Across the United States, the share of seasonal job postings among all openings was up 50% over a year ago and 125% over October 2013, according to the job-search website Indeed. Retailers and distribution companies began posting seasonal openings and holding job fairs as early as August, sooner than usual.

UPS is looking for more than 900 seasonal workers in Indianapolis, including package handlers, package car and truck drivers and driver helpers. The jobs range in starting pay from $10.15 an hour for package handlers to $30 an hour for truck drivers. UPS is about halfway through its seasonal hiring, said Rob Morrow, the company's human resources manager in Indianapolis.

UPS has introduced incentives this year to compete against other companies. Workers can get a $250 bonus for staying 30 days, another $250 bonus after 90 days and a $500 bonus for staying through the season.
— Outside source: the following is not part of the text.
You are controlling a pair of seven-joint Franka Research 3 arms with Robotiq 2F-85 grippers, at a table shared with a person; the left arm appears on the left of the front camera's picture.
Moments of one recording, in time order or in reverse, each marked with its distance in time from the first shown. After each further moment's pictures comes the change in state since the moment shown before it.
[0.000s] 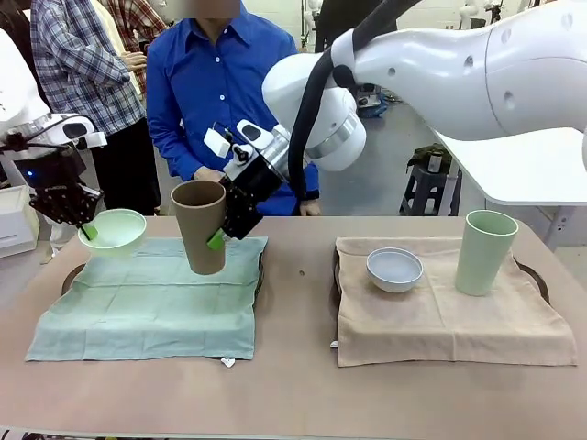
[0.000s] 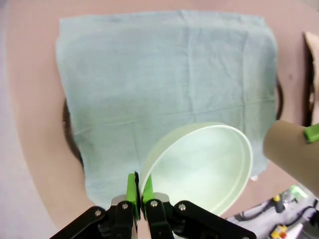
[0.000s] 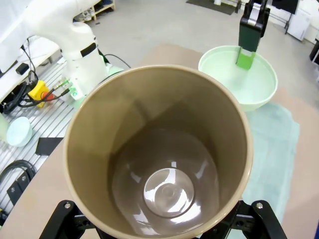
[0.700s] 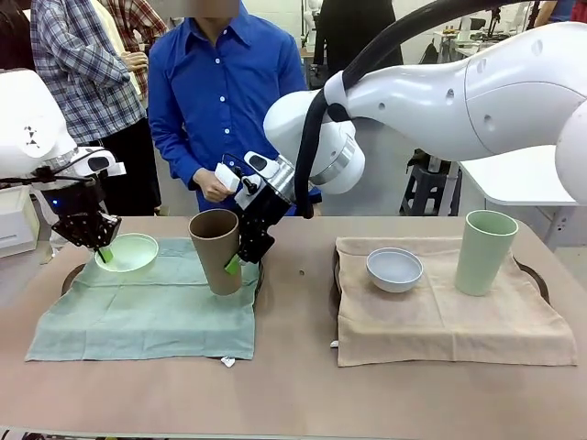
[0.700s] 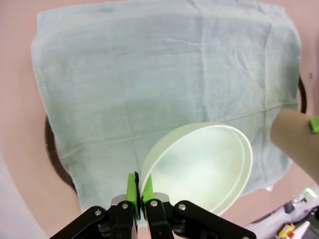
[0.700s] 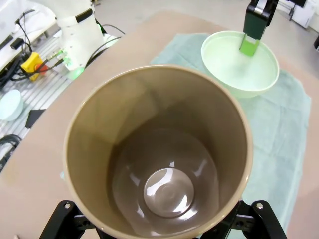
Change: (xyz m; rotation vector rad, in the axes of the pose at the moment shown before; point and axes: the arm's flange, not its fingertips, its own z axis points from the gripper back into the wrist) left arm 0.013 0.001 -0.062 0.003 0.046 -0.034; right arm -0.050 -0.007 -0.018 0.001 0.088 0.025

UPS also offers college students up to $25,000 in tuition reimbursement over the course of a degree program.

"Applicants now have multiple choices when it comes to what jobs are out there and what they choose to take," Morrow said. "We are seeing that as we're having interviews and conversations with the applicant, they may have two or three different companies they're looking at and trying to make a decision, not just one option with UPS."

U.S. retail hiring is expected to be even with last year, when employers added 738,800 seasonal jobs during the fourth quarter, according to workplace consultant Challenger, Gray & Christmas Inc. National chains such as Macy's Inc., Target Corp. and J.C. Penney Co. have announced plans to add similar numbers of seasonal workers this year. Penney, in a statement to IndyStar, said it is seeking 170 sales associates in the Indianapolis area.
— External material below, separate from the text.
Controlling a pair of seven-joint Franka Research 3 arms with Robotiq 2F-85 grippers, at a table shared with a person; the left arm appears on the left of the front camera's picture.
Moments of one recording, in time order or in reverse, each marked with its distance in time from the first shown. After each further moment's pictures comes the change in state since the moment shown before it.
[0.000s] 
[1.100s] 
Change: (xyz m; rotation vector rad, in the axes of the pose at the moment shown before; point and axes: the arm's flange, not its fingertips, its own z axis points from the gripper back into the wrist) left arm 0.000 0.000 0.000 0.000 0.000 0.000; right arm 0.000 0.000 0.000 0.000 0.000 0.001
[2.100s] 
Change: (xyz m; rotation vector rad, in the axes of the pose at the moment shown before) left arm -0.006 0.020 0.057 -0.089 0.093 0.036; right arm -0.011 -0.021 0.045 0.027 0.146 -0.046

Yet, Challenger notes, the increasing popularity of e-commerce is creating more transportation and warehousing jobs that could push overall seasonal hiring up this year. Target, for instance, has said it will add 7,500 seasonal workers to its distribution centers across the United States on top of its in-store jobs.
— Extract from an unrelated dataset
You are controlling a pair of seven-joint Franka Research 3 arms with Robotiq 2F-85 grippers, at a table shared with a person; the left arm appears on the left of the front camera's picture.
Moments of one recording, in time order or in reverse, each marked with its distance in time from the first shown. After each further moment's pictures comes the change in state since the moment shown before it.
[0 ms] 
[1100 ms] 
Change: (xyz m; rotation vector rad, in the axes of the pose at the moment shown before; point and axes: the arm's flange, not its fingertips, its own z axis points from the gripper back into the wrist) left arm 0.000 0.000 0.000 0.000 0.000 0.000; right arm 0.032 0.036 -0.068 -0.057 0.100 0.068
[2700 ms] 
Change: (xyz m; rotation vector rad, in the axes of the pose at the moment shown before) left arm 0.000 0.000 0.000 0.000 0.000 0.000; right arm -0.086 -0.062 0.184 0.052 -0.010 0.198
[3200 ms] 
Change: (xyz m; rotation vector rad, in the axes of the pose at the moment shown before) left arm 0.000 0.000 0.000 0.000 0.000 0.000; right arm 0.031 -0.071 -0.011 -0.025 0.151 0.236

That trend is opening up a disproportionate number of jobs for people in central Indiana, which is a Midwest distribution hub for many retailers, including e-commerce giant Amazon. The Seattle company is hiring an eye-popping 6,000 seasonal workers in central Indiana as part of a national plan to hire 120,000 people, a 20% spike over 2015.

Amazon has distribution operations in Indianapolis, Whitestown and Plainfield, Indiana. To expand its field of candidates, Amazon is offering public transportation options for workers, including shuttle service from the Indiana State Fairgrounds to its fulfillment center in Whitestown. The jobs range in salary between $12 and $16.50 per hour, according to a website advertising the jobs.

"We're offering a mix of full-time and part-time positions," Amazon spokeswoman Nina Lindsey said. "All of them have great pay, and all of them are offering opportunities to potentially stay on in regular full-time roles after the holidays, which is a really exciting prospect for a lot of candidates."

FedEx, another company that does big business during the holidays thanks to e-commerce, is hiring more than 1,000 seasonal employees in Indianapolis at a starting salary of $12.62 per hour. The company's hiring plans are on par with 2015, in part because it has been raising staffing levels throughout the year.

"Due to the growth of e-commerce and growth of our ground network, we've been hiring pretty much year-round to support that growth," FedEx spokeswoman Jennifer Caccavo Cordeau said. "It definitely picked up in September."

Consumers plan to spend an average of $1,121 on holiday shopping this year, up 10% over 2015, according to a PricewaterhouseCoopers survey. A quarter of consumers say they plan to spend more online this year.